Reproduce the whole listing that follows, character for character, and drop the images.

++++

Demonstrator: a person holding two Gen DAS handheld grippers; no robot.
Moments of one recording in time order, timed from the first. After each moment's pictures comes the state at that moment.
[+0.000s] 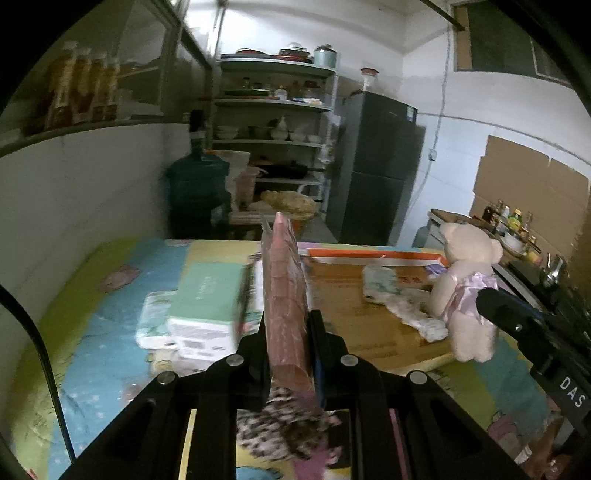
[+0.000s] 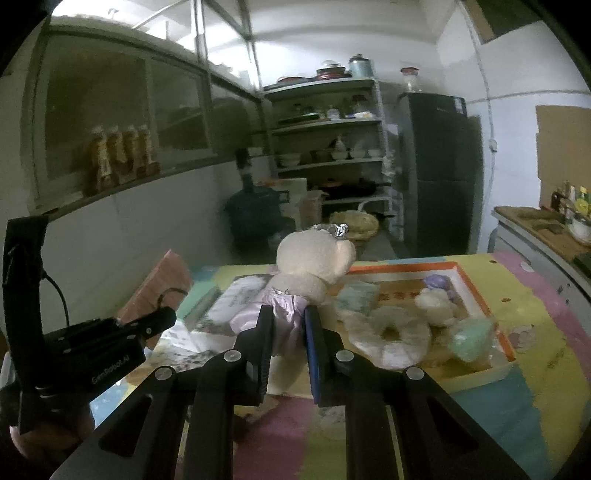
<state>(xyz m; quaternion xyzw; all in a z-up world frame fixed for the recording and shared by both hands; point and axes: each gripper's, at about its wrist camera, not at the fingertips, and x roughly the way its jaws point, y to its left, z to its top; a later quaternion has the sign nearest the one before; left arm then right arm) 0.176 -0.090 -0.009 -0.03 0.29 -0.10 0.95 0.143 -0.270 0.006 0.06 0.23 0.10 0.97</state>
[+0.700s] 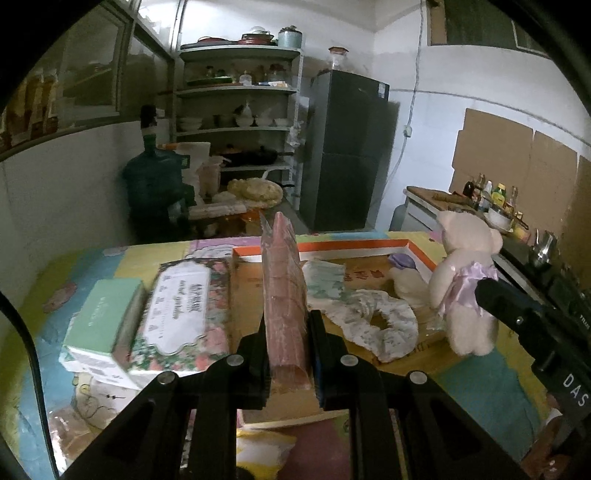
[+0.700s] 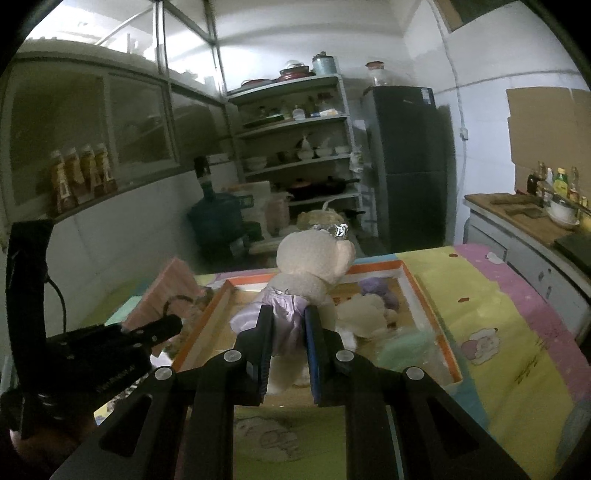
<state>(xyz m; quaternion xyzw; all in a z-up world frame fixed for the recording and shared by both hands) 0.219 -0.179 -0.022 0.00 0.31 -0.14 0.94 0.163 -0.353 -0.002 0.08 0.23 0.05 0.97</state>
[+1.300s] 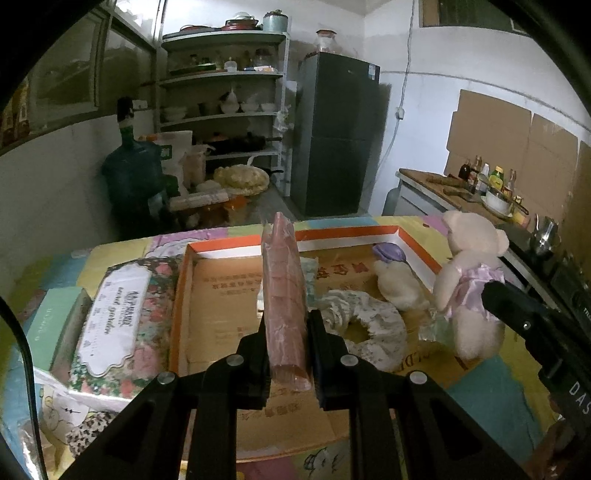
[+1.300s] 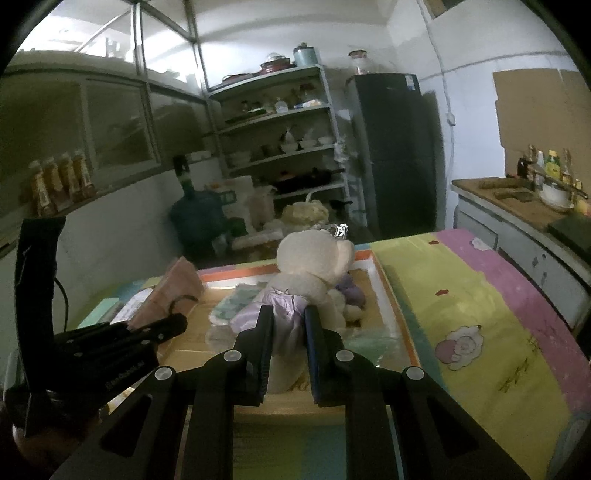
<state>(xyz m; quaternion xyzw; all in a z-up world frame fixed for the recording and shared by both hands) 0.251 -0.224 -0.040 0.02 0.34 -0.15 0.93 0.182 -0.402 -0.021 0.10 0.25 0.03 0.96</state>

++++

(Result for this task):
Demonstrator: a person holding two Gen DAS handheld grippers; no robot.
Moments of one recording in time order, timed from the first. After each moment's pictures comes the state at that moment.
[+0.000s] 
[+0.000s] 
<state>(xyz m; quaternion xyzw; all in a z-up world frame fixed for the recording and shared by both hands; point and axes: each gripper's, at about its wrist camera, not at the fingertips, and x roughly the way its jaws point, y to its left, z to its top; a later quaternion has the sign nearest the one before; left arm then right arm) 0.176 -0.090 -0.009 -0.03 0.29 -0.10 0.95 0.143 -0.270 0.006 0.06 0.23 0.10 0.97</state>
[+0.700s] 
[+0.700s] 
<state>(xyz m; quaternion xyzw; all in a z-up world frame fixed for the recording and shared by both hands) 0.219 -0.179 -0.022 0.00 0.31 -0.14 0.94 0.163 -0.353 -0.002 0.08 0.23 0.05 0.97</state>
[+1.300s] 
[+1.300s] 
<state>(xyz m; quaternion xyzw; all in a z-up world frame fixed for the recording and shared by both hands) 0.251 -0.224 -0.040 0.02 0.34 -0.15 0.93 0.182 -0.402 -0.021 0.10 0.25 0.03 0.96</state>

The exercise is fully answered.